> **Exercise details**: From the first line to the last, please write out the data exactly.

> **Stored data**:
|---|

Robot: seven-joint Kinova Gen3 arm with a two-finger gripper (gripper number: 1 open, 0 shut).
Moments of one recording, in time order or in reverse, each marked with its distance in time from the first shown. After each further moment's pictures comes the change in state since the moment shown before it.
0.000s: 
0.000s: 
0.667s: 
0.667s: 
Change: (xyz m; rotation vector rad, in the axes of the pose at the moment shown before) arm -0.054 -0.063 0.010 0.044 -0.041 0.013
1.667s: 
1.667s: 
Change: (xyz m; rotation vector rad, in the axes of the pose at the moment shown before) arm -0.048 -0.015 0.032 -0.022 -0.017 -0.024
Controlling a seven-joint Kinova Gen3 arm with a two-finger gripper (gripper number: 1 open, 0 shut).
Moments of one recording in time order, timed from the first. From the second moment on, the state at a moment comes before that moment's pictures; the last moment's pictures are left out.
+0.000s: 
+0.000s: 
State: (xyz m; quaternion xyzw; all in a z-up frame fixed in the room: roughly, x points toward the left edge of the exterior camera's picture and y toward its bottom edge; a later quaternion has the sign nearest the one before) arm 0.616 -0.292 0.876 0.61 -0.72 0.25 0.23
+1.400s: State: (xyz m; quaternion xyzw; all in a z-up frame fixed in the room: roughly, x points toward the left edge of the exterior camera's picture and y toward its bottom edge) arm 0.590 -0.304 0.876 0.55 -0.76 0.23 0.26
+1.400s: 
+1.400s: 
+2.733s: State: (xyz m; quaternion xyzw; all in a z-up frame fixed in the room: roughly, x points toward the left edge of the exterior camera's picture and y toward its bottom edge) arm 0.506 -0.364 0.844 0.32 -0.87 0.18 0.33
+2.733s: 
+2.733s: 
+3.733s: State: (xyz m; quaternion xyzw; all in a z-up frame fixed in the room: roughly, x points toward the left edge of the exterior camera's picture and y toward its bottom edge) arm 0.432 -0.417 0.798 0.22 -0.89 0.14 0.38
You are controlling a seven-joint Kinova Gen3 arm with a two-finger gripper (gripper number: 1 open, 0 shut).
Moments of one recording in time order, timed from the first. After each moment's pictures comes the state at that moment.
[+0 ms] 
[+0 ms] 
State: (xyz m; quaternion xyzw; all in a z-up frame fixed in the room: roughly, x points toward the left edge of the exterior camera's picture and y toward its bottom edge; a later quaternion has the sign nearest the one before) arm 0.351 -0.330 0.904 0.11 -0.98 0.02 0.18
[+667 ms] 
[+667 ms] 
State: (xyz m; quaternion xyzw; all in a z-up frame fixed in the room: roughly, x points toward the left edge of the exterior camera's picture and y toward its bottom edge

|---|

> **Reply to the task**:
Robot: seven-joint Kinova Gen3 arm with a two-finger gripper (gripper number: 1 open, 0 shut).
Moments of one recording, in time order or in reverse, each marked with its distance in time from the first shown. After each further moment's pictures comes the change in state since the moment shown before it.
0.000s: 
0.000s: 
0.667s: 
0.667s: 
Change: (xyz m; rotation vector rad, in the axes of the pose at the moment shown before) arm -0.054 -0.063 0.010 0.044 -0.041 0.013
1.667s: 
1.667s: 
Change: (xyz m; rotation vector rad, in the axes of the pose at the moment shown before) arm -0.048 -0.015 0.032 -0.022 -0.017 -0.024
Controlling a seven-joint Kinova Gen3 arm with a two-finger gripper (gripper number: 1 open, 0 shut).
Moments of one recording in time order, timed from the first. From the second moment on, the state at a moment comes before that moment's pictures; the last moment's pictures are left out.
+0.000s: 
+0.000s: 
State: (xyz m; quaternion xyzw; all in a z-up frame fixed in the room: roughly, x points toward the left edge of the exterior camera's picture and y toward its bottom edge; a later quaternion has the sign nearest the one before) arm 0.616 -0.292 0.876 0.61 -0.72 0.25 0.23
+1.400s: State: (xyz m; quaternion xyzw; all in a z-up frame fixed in the room: roughly, x points toward the left edge of the exterior camera's picture and y toward its bottom edge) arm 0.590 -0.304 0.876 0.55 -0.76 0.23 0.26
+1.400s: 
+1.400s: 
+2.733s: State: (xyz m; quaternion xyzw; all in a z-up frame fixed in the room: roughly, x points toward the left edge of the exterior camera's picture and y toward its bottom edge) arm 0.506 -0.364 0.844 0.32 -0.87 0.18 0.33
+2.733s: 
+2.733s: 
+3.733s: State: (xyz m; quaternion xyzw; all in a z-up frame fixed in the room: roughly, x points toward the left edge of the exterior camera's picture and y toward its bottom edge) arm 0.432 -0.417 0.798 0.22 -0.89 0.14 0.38
You are controlling a seven-joint Kinova Gen3 arm with a two-finger gripper (gripper number: 1 open, 0 shut).
Moments of one recording in time order, timed from the first. After each moment's pictures comes the state at that moment.
[+0 ms] 
[+0 ms] 
State: (xyz m; quaternion xyzw; all in a z-up frame fixed in the room: roughly, x points toward the left edge of the exterior camera's picture and y toward its bottom edge; a later quaternion has the sign nearest the one before) arm 0.351 -0.330 0.904 0.11 -0.98 0.02 0.18
[+667 ms] 
[+667 ms] 
State: (xyz m; quaternion xyzw; all in a z-up frame fixed in the room: roughly, x points toward the left edge of the exterior camera's picture and y toward its bottom edge

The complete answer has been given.